Autumn de Wilde, an American photographer known for her work in the music industry, recently transitioned into filmmaking by adapting Jane Austen’s internationally famous book, “Emma.” With Wilde’s inclusion of the period in the title as already an unfunny, heavy-handed jab at period pieces, “Emma.” is a clear indication Wilde, despite her natural eye for beautiful set pieces and immaculate framing, may not be quite ready for the transition into filmmaking.

Wilde is the fourth filmmaker to adapt Austen’s novel into a feature film, so it’s not shocking her work struggles to have a voice of its own. Diverting from adaptations like Amy Heckerling’s magnificent, creative approach to the source material in “Clueless,” Wilde chooses to directly adapt Austen’s work, which will inevitably banish the film to high school English courses across the country.

While it has been nearly 25 years since the last adaptation, the source material of Austen’s works is timeless, so it was unfortunate Wilde struggled to bring Emma Woodhouse into 2020. However, the cast of the film, more specifically Anya Taylor-Joy’s exceptional performance as the titular role, does inject much needed life into the otherwise indifferent film.

Taylor-Joy is only 23 years old, but she already has an impressive filmography. She made her acting debut back in 2015 in Robert Eggers’ feature film debut, “The Witch.” In only six years, Taylor-Joy has more than proven herself as an exceptional actress, and her role as Emma in Wilde’s film continues to exemplify her impressive acting range. She brings Emma to life in a relatable way and, combined with Mia Goth’s role as Harriet Smith, fuels the stale film.

Goth, known for her recent collaborations with directors Claire Denis in “High Life” and Luca Guadagnino in “Suspiria,” also continues to prove her exceptional range as an actor. While Goth has not had the same amount of leading roles as Taylor-Joy, she is one of the exciting emerging actresses of the new decade.

Adapting Austen into film is never an easy task, and adapting her work into a screenplay is even more difficult. First time screenwriter Eleanor Catton, the youngest author to ever win the distinguished Man Booker Prize in the United Kingdom, struggles to turn her obvious literary ability into screenwriting. This is not to say Catton is by any means a poor writer, as there are many sequences in the film where she proves quite the opposite, but a majority of the weak script had to be saved by the acting.

Although the film is ultimately hollow, Wilde’s work is undoubtedly beautiful.
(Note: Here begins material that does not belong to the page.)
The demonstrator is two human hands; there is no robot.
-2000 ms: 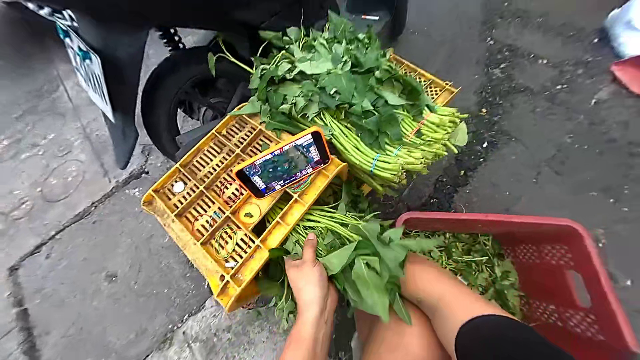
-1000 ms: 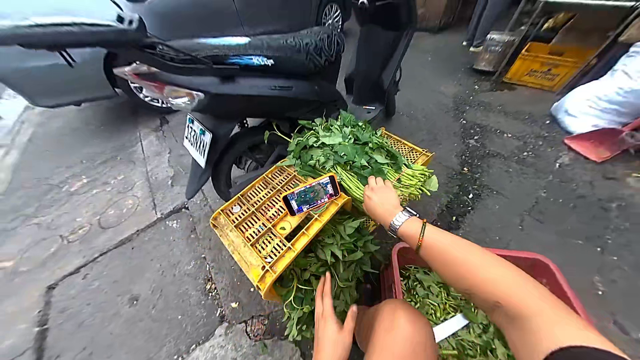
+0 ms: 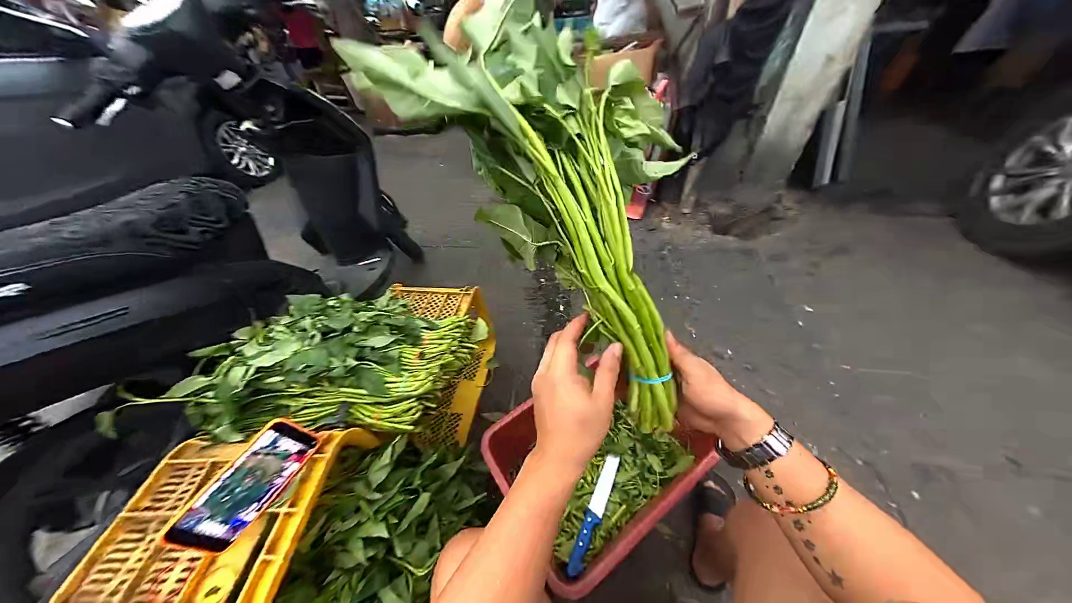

Her collaboration with cinematographer Christopher Blauvelt, who has worked alongside many master filmmakers including Kelly Reichhardt and Sofia Coppola, brings gorgeous scenes which distract the viewer from the film’s lack of substance. The love and heartbreak on display never really settles into the audience, but Wilde’s direction of Blauvelt’s phenomenal talent makes up for it.

While the actors in Wilde’s film do extend a much needed lifeline to the film, Wilde spent more time making the film and the costumes look gorgeous, rather than showcasing a poignant message. Wilde’s background in photography is clear, so there is doubt that she will continue to impress across different avenues of art, but she must work on finding her voice as a filmmaker.